Reuben Abraham on Markets from the Economist Magazine October, 2011
*An ICT4D student has commented and posted about this specific article previously; my goal is to provide an alternative critique of this article, and demonstrate the major flaws with Abraham’s article
This week in class, we continue our presentations and discussions of the various sectors that contribute to ICT development. Today, we had an active dialogue about the state of multi-national firms and businesses, as well as whether or not certain industries and business practices were positively or negatively influencing the developing countries that we focus on.
As part of this week’s dialogue, we read Mobile Phones and Economic Development: Evidence From the Fishing Industry in India from 2007 by Dr. Reuben Abraham, whom posits that mobile phones add an overall increase to the livelihoods of those actively involved in the fishing industry in India. Abraham recognizes previous research by Forestier, Grace and Kenny from 2002, whom found that inequality in the short term increased as a result of disparate access to capital between those at the marketing end of the supply chain and those at the production end. However, Abraham nonetheless attempts to show that individuals actively involved in all facets of the production chain of fishing have experienced an increased sense of safety and security, a closer connection to their loved ones and family, as well a benefit during times of emergencies or illness. This empirical evidence no doubt proves that the mobile, at least as a mere object of daily consumption, plays an integral and treasured role in the lives of fishermen, middlemen, and other players.
Unfortunately, Abraham’s article is initially positioned to determine specific quantitative results proving that the integration of mobile phones reduced risk as well as losses, resulted in less wastage of time and resources by fishermen, as well as aided in the decrease of price dispersion and fluctuation in the marketplace. Not only are these economic conclusions proved misplaced by the empirical and quantitative evidence that Abraham conducts, but also the actual methodology that Abraham uses to conduct these surveys renders any assumptions from his work unfounded and inconclusive.
The first of these market assumptions that he seeks to explore is the notion that mobile phones result in “less wastage of time and resources” by fishermen and middlemen. Abraham notes that the “exploratory data” implies that fishermen should be able to be out at sea for longer periods of time due to the use of mobiles, but unfortunately 50% of those surveyed in the Kerala, India fishing industry did not respond to this question. This lack of conclusive data does not aid his assumption in the least. Additionally, the assumption that mobiles “increased fishermen’s ability to sell their goods in the highest priced markets” was completely undercut by the mere hierarchy within the Indian fishing industry. Due to the relationship between fishermen and the middlemen whom control the commissions from the fish, the fishermen were forced to sell their fish in the markets where the middlemen were able to achieve the highest gains. Unfortunately, this left a gaping hole in the idea that a greater awareness of market prices due to communication from the mobiles would result in a net profit increase by fishermen. Theoretically, this assumption could prove valid in a region where this relationship provides more freedom to fishermen, but as far as Kerala, India and this survey is concerned it is rendered false.

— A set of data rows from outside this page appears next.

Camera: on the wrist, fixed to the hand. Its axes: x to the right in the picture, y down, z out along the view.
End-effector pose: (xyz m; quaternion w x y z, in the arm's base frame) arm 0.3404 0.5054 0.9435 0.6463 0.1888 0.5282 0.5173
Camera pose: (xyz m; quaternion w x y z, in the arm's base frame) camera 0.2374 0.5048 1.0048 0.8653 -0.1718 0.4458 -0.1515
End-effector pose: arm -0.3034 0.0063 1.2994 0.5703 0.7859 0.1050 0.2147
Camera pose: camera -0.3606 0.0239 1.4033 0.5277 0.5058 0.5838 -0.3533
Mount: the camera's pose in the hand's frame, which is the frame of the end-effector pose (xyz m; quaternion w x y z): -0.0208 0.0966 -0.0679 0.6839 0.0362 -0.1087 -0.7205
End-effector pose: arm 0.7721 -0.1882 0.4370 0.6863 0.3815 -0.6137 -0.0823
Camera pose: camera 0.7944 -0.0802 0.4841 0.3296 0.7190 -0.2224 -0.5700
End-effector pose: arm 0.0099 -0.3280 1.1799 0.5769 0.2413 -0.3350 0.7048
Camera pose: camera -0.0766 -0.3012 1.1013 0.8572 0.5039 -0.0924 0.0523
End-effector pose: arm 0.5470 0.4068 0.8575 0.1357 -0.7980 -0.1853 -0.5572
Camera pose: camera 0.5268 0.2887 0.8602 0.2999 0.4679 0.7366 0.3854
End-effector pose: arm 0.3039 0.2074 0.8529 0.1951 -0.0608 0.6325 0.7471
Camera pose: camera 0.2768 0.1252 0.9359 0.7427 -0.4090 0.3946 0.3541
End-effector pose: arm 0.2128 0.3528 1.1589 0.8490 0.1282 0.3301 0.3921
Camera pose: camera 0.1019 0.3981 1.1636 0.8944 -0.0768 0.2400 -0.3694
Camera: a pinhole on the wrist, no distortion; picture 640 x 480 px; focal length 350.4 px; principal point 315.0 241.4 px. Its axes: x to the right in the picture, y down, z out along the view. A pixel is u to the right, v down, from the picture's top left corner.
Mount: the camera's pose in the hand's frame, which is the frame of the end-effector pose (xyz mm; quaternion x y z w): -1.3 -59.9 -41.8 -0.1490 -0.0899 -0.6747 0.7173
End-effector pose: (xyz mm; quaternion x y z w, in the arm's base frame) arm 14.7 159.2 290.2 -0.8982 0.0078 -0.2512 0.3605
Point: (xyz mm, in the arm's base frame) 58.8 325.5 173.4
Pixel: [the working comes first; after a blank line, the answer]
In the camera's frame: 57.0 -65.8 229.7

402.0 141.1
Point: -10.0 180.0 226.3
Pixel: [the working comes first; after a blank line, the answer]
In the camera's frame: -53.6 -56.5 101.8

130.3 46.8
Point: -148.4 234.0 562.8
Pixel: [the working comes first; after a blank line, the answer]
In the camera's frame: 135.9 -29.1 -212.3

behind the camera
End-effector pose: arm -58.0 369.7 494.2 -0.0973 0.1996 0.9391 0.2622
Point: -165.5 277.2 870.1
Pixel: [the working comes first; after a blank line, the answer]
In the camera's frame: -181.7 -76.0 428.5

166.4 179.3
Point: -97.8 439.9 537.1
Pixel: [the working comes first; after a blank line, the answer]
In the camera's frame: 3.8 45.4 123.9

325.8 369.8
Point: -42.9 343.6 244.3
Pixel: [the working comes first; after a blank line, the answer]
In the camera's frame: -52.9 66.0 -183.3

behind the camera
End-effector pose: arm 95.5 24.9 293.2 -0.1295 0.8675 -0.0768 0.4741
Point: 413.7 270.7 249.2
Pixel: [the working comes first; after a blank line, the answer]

Abraham then attempts to underscore the notion that mobiles result in “decreases in price dispersions and fluctuations”, which would result in greater price transparency along the region. However, due to the inability to collect data in Kerala before mobiles began to be utilized in 1997 (aka: create a control group), it is quantitatively inconclusive to suggest that mobiles have helped to maintain even prices and competition across the region. Abraham’s footnotes add incredulity to the inconclusive, as he post-scripts that market players “would potentially lose subsidies that they currently use” if the data showed “higher incomes than that which was officially reported”.
Finally and perhaps most importantly, the assumption that mobiles helped to reduce risk and losses, which is a valiant and worthwhile market enhancement, was proven by the data to “not translate into increased incomes” by the fishermen. With an equal number of those surveyed responding that they observed both an increase of incomes and no change in their incomes, there was no clear indication that they were reaping a greater benefit from the mobile phone, even though 75% of those surveyed stated that they felt risk had decreased. Additionally, since these phones were not part of any subsidized program or initiative, and since data plans are often paid in a ‘pay-as-you-go” system, if anything the fishermen have witnessed a decrease in income.
Adding insult to injury, Abraham astonishingly mentions in a footnote that those surveyed were “uncomfortable with answering,” honestly, since it seems that they assumed he “was a front for the mobile phone companies”. The potentially catastrophic effects of his lack of proper methodology for this article do not favor Abraham’s market assessment in any way.
What began as an attempt to evaluate the benefits of mobiles in the fishing market in India resulted in demonstrably inconclusive quantitative data, as well as troubling information from an empirical survey that seems to not have been undertaken in a responsible manner. Perhaps there is an industry in the developing world in which mobiles can make an impact, or furthermore, a way to actually increase incomes and achieve higher fishery market results without causing “the poorest of the poor” to suffer initially (better boats and fish freezers perhaps?). But one thing is for sure: it is not the fishing industry in Kerala, India.